- Description of the task: Once the pictures are removed, output the remaining entries exactly as given.

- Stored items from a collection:

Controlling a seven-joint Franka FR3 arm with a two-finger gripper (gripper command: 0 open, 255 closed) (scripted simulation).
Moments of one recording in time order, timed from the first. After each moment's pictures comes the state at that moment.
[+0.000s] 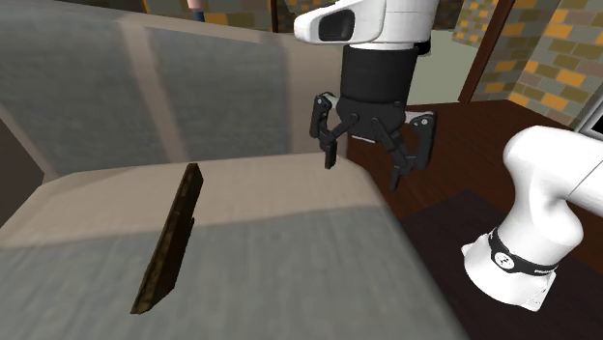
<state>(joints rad) 0.07 -0.46 -0.35 -2.24 -0.07 1.81 -0.75</state>
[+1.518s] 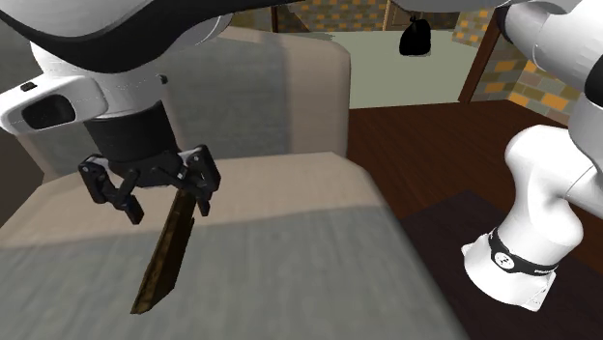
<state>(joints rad) -0.02 0.53 -0.46 -1.23 0.29 1.68 -1.73</state>
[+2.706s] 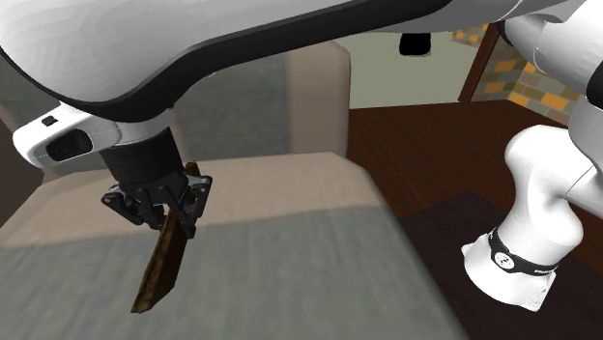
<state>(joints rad) -0.02 0.53 -0.46 -1.30 0.30 1.75 -1.74</state>
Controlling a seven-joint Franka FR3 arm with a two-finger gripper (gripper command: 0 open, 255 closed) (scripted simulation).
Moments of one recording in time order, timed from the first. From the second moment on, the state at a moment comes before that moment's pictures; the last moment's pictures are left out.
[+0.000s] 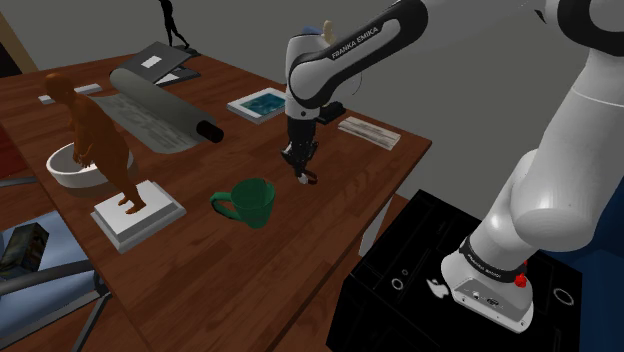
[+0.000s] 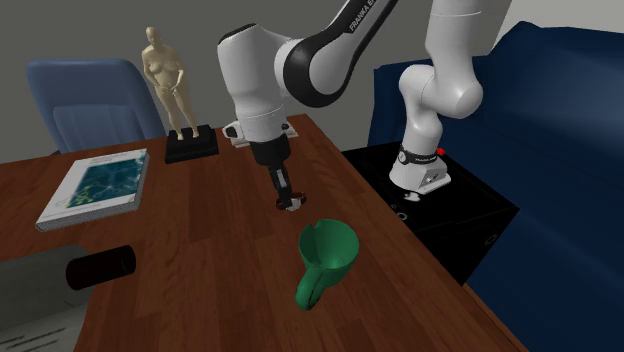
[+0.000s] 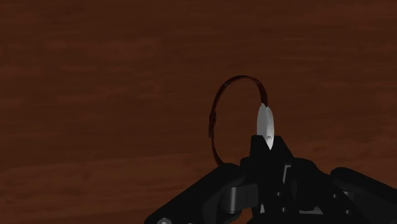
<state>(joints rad) 0.13 0.10 0.11 -2.16 0.22 2.17 0.10</state>
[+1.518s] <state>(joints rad) 0.13 0.00 0.11 -2.04 0.21 1.94 0.14</state>
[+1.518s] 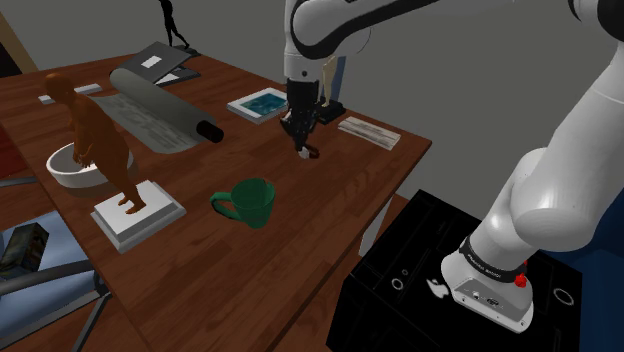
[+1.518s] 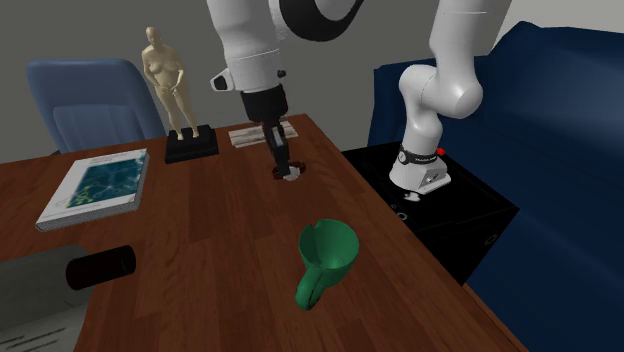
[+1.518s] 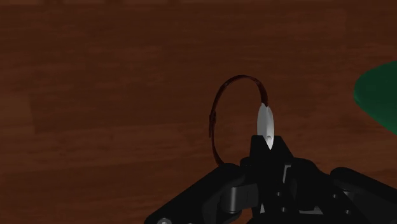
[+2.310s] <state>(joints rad) 0.12 -0.04 0.10 -1.92 0.20 1.79 0.16</state>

- Output of the task:
Controlling a seven-joint Franka FR3 arm with a two-finger gripper (gripper command: 0 open, 255 closed) (scripted simulation).
Moments of one recording in time order, timed from the first. After each moment's pictures comes the state at that moment.
[+0.000s] 
<state>(joints rad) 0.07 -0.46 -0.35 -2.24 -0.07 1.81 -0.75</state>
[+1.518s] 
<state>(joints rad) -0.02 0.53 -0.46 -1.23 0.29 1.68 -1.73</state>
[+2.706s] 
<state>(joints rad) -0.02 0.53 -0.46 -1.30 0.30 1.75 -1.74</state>
Controlling a seven-joint Franka FR3 arm with a two-finger gripper (gripper command: 0 open, 255 closed) (scripted simulation).
Moments of one recording in time order, timed from the first. From the second moment on, the state at a moment comes before that moment's pictures; the last moment's pictures are left out.
[+0.000s] 
[+0.000s] 
[+0.000s] 
<state>(joints rad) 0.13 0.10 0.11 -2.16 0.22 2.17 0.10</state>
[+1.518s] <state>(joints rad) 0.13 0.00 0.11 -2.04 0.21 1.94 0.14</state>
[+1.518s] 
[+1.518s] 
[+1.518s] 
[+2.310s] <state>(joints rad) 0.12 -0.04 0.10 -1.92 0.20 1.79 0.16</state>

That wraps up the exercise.